BTW, computing -((double) 9007199254740992)/((double) 9007199254740993) or static_cast ratio gives 1.0 instead of the expected -0.9999999999999999, because computing 2^53/(2^53+1) (I’m using ^ to denote exponentiation) appears to have a rounding error. Python’s bigint/bigint is at https://github.com/python/cpython/blob/39ec7fbba84663ab760853da2ac422c2e988d189/Objects/longobject.c#L4189, which also describes the algorithm they use.
Andrew,
I didn’t try the negative values; but compiled for Windows with double and long double both having the same representations (53-bit mantissas), both 0.9999999999999999 andnextafter(1.0,0.0) do indeed give me 4503599627370496/4503599627370497 like you said when I let the accuracy argument default to 0 so that I’m doing continued fractions. When I pass a NaN for the accuracy, which triggers the frexp() version, I get 9007199254740991/9007199254740992, the numerator and denominator each being one less that what you wrote. I’m guessing that that can be explained by using positive rather than negative values.
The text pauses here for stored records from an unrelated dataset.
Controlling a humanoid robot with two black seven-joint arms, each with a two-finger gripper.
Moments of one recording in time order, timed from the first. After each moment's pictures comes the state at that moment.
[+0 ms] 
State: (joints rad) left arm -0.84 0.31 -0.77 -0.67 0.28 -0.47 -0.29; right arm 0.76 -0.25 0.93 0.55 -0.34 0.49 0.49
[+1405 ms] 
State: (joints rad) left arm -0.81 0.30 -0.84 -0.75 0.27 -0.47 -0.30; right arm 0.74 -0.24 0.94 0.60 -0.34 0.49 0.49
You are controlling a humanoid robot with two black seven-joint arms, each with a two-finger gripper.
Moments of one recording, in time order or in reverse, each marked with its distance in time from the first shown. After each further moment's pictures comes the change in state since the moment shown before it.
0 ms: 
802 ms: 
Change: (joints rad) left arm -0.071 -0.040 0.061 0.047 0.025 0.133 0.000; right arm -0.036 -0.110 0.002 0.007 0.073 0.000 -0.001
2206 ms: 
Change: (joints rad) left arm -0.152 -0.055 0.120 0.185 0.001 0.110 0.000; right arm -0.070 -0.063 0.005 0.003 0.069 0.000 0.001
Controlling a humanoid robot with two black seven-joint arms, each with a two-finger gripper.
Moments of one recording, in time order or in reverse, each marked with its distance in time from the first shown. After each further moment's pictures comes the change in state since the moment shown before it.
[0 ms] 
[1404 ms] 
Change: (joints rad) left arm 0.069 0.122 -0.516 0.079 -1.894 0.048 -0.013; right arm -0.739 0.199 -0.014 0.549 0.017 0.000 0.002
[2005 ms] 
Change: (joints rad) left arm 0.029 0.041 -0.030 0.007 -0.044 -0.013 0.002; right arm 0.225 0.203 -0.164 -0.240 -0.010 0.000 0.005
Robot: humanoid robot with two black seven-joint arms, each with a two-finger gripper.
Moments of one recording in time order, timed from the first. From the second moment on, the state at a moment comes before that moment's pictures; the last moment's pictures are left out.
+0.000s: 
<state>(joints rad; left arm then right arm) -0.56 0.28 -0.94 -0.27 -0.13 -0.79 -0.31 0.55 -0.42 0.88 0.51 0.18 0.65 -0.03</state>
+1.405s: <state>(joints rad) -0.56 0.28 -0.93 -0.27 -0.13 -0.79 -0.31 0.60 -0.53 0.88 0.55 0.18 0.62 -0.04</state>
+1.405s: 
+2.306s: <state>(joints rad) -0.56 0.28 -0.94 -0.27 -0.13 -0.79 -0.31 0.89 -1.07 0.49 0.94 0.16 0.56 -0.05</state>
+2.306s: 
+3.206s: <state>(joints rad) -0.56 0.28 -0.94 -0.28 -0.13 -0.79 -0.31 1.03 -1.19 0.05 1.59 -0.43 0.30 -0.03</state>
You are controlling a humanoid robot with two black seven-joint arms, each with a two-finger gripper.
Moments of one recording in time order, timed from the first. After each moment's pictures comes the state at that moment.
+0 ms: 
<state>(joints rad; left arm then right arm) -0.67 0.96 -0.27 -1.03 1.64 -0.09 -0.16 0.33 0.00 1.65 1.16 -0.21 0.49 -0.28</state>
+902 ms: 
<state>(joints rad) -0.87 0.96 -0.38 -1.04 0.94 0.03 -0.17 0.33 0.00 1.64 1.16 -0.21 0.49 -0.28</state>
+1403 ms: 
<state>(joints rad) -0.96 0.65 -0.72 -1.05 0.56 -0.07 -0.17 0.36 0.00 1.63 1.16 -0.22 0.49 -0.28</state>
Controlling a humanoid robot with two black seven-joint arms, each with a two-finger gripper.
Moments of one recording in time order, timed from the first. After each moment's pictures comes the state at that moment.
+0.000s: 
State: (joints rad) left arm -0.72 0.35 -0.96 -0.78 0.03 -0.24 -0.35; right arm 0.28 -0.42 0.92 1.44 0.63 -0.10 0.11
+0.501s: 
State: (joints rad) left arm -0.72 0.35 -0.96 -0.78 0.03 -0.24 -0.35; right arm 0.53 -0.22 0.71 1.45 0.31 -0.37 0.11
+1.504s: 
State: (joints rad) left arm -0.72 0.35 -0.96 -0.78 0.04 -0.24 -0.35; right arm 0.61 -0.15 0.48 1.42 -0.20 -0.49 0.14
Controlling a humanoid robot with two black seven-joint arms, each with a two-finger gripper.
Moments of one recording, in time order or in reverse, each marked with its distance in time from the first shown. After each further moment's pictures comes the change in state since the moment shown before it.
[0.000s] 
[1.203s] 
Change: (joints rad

Using a more up-to-date GCC on Debian Linux with long double having 64-bit mantissas:
1. the continued fractions loop gives me the 9007199254740992/9007199254740993 that you want for 0.9999999999999999; butnextafter(1.0,0.0) gives me 9223372036854775808/9223372036854775809, an error of -5.42101086242752217e-20.
2. the code that uses frexp() gives me 9007199254740991/9007199254740992 for 0.9999999999999999, 18446744073709551615/18446744073709551616 for the nexafter business.
I found a reason to have floating point numbers with two exponents: conversion of numbers with large positive or large negative powers of 10. This method would be useful for powers of 10 like ±5000. With a 96 or 128-bit mantissa, it would have excellent fidelity with a resulting 64-bit mantissa. The general method can be extended indefinitely.
The method adds a power of 2 to the existing power of 10. It’s easy to multiply such numbers.
The internal form I use has the binary point followed by the mantissa upshifted until its most significant bit is all the way to the left. I.e. the mantissa is greater than or equal to 0.5 and less than 1.0. the mantissa is followed by a 16-bit power of ten and a 16-bit power of two.
Begin by building the original mantissa in binary as a power of 10 then normalize the mantissa by shifting it left and adjusting the power of 2 until its most significant bit is set.
The trick is to multiply the internal value by 1.0 using 1.0 with different powers of 10. For that, you need to make the magic 1.0 values.
Start by remembering 1/16 = 0.0625Then…
1.0 = 0.625 e-1 * 2^4
Now square 1.0 by squaring the mantissa and doubling both exponents
1.0 = .390626 e-2 * 2^8 then normalize
1.0 = .78125 e-2 * 2^7
Continue this process normalizing as needed until you have e-4096. These 13 constants can zero any power of ten as far as e8191.
For negative powers of ten start with
1.0 = 0.8 e+1 * 2^-3 then square
1.0 = 0.64 e+2 * 2^-6 and normalize as needed
Continue until you have e+4096.
These 13 constants can zero any power of 10 down to e-8191
For more precision use a longer mantissa; for absurd powers of ten make a longer list of constants.